Work instructions: Search the material below for lines containing the string "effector", and copy every one you find.

The data:
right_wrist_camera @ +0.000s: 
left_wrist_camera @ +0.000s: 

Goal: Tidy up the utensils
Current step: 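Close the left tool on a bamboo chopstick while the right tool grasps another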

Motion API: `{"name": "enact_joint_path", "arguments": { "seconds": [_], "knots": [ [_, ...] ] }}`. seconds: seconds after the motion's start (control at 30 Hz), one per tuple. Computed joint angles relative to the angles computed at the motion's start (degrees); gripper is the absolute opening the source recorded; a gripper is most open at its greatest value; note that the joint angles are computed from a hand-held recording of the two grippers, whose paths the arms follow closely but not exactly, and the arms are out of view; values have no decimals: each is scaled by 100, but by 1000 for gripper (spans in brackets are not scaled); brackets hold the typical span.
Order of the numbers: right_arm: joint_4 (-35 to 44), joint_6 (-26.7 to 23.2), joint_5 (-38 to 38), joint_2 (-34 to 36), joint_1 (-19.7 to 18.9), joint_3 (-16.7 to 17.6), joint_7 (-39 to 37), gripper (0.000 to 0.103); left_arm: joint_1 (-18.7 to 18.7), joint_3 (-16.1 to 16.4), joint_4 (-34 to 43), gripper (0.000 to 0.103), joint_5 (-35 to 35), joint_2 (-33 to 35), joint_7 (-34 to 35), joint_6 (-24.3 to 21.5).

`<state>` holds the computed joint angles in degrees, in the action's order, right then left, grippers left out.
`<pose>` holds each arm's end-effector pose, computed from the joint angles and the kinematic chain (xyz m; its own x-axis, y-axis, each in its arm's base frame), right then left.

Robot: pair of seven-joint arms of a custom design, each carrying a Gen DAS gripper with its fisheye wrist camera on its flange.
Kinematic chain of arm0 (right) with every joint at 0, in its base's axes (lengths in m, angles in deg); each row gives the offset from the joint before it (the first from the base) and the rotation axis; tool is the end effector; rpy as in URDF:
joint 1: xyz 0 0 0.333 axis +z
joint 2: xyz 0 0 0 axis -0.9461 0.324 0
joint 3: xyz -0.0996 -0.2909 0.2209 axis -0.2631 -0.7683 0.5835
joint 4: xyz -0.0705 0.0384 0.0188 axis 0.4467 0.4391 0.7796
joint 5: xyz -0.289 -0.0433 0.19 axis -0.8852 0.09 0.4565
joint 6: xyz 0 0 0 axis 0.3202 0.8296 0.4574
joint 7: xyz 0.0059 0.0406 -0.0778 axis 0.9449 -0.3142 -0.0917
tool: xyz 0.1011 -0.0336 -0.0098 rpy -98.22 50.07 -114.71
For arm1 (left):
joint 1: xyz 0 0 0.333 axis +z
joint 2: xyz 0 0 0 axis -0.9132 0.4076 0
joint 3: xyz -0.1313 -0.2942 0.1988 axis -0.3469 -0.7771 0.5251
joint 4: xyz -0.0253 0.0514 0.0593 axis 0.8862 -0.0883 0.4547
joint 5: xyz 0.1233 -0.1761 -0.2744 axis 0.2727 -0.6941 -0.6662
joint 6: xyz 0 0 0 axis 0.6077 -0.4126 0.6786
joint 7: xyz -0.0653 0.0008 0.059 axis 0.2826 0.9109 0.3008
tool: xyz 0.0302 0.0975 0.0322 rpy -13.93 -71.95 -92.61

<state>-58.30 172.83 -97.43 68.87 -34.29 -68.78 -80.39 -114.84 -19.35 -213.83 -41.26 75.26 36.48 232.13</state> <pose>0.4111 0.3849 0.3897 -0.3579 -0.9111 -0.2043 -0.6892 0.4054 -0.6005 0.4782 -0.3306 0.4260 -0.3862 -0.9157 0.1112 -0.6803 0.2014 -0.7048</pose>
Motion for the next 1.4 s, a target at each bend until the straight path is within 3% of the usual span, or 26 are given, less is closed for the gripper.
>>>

Response to this task:
`<pose>` holds each arm's end-effector pose, computed from the joint angles and the kinematic chain (xyz m; its own x-axis, y-axis, each in its arm's base frame), right then left.
Kinematic chain of arm0 (right) with every joint at 0, in its base's axes (lengths in m, angles in deg); each row gives the offset from the joint before it (the first from the base) and the rotation axis; tool is the end effector; rpy as in URDF:

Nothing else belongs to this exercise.